Challenges and Opportunities for Cambodia
The World Bank report points to the fact that low-skilled workers in Cambodia, particularly those in routine physical tasks, are at high risk of displacement due to automation.
As robots increasingly take over repetitive tasks in manufacturing, the demand for low-wage manual labour may diminish.
The report noted that in Indonesia, Malaysia, the Philippines, Thailand and Vietnam between 2018 and 2022, robots displaced an estimated 1.4 million (3.3 per cent) of low-skilled formal workers engaged in routine manual tasks.
However, the productivity gains from automation and the resulting higher scale of production helped create an estimated 2 million jobs — 4.3 per cent of formal skilled employment — for skilled workers engaged in non-routine manual and cognitive tasks.
Yet, this isn’t all bad news for Cambodia. The report suggests that while automation may lead to informal sector growth, especially in the short term, it also provides an opportunity to focus on upskilling the workforce.
With technology prices expected to continue declining, Cambodia could leverage its existing comparative advantage in low-cost manufacturing to attract foreign investments in industries that have already begun to adopt robots — such as the rubber and plastics, electronics and automotive sectors.
As the report highlights, economic viability — the relationship between the cost of technology and labour costs — plays a crucial role in robot adoption.
Countries like Malaysia and Thailand are already moving ahead with automation, but Cambodia’s lower labour costs mean that the shift will likely be slower and more gradual, which could provide valuable time for the workforce to adapt.
The ratio of employment to the size of the working-age population is higher in EAP countries than in other developing economies.
The differences within the region are significant, however. From lowest to highest, the ratio is between 60 and 67 per cent in Mongolia, the Philippines, Malaysia and Indonesia and between 72 and 83 per cent in China, Thailand, Vietnam and Cambodia.
These differences partly reflect the lower labour force participation of women in the former group of countries.
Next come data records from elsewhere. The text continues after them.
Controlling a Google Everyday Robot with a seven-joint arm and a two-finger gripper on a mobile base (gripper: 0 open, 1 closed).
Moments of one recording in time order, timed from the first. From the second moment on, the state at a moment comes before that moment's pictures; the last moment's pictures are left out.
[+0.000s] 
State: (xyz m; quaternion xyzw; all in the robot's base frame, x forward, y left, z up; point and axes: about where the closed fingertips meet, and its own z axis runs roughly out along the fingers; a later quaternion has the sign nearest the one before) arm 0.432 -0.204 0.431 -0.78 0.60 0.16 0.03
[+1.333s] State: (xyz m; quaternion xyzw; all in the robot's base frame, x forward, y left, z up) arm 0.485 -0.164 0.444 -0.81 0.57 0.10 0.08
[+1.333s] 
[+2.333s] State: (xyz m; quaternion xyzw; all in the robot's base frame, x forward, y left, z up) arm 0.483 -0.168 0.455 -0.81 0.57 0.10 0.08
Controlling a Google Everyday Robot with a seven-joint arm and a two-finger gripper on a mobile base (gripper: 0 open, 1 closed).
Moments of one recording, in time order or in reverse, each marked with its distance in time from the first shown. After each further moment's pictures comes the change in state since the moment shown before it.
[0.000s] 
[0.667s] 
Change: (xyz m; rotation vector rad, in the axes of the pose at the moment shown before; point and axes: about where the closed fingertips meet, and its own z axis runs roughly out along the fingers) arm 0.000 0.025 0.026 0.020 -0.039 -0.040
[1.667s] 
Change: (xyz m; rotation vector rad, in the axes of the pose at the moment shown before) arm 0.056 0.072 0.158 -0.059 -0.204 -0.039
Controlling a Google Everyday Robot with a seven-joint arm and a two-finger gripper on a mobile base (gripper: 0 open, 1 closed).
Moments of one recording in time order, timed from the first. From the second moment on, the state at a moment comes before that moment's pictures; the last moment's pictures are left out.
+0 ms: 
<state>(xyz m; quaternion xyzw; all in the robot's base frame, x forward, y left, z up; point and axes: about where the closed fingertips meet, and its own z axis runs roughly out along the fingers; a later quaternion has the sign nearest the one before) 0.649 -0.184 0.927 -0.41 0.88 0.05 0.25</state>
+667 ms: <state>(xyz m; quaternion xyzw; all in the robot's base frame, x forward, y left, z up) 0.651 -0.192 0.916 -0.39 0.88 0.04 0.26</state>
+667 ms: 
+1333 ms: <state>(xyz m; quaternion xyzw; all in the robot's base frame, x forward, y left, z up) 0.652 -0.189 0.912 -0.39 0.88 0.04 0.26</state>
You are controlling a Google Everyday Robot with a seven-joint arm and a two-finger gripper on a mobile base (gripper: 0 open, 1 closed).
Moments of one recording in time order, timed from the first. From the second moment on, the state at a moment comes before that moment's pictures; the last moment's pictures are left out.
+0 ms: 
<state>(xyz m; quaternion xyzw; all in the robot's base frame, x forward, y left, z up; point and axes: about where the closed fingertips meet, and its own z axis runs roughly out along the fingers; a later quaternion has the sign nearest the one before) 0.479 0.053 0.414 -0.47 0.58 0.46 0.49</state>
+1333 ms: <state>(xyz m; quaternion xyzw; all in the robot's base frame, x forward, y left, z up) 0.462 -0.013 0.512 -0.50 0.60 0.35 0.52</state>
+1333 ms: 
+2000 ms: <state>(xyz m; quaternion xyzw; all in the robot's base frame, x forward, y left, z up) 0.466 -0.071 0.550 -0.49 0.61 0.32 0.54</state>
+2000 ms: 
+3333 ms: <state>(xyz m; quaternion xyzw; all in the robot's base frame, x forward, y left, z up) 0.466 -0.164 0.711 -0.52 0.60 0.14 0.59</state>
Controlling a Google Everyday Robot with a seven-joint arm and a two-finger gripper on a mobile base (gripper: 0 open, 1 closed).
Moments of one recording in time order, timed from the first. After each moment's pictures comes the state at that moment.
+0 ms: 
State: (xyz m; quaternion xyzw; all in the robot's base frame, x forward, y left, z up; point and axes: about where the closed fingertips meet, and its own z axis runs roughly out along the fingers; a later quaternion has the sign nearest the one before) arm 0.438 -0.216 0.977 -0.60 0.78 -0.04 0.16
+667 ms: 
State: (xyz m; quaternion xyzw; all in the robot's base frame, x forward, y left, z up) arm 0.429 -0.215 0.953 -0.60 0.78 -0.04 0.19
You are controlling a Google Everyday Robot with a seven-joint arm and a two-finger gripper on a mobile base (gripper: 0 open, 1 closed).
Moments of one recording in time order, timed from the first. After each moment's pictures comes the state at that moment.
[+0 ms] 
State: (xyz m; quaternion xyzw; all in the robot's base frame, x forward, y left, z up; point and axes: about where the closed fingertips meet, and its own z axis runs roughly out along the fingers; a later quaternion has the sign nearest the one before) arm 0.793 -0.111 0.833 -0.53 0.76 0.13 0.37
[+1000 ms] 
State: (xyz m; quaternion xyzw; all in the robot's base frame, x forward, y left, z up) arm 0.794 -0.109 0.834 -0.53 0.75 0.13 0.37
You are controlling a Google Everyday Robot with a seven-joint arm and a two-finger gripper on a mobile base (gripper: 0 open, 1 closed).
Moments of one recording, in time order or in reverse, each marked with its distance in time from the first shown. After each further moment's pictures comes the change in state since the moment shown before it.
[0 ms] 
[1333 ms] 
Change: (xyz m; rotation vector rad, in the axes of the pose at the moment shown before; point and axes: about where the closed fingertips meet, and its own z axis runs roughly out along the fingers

The share of the working-age population in the total population has declined the most in aging Mongolia, China, Thailand and Vietnam, but has increased especially in the more youthful Philippines, Malaysia, Indonesia and Cambodia.
The report explores how technological advances are transforming labour markets across the region.
While robot adoption has supported job growth in manufacturing by boosting productivity and scaling production, it has also displaced low-skilled formal workers in routine tasks, particularly between 2018 and 2022 in five ASEAN countries.
In contrast, AI’s labour market effects remain nascent but are expected to create both displacement and augmentation impacts. Digital platforms are creating new job opportunities, especially for youth and women, though the benefits are uneven.
The report highlights that economic viability — rather than just technical feasibility — largely determines the pace and scope of technology adoption, which varies by country income level, labour cost and sector.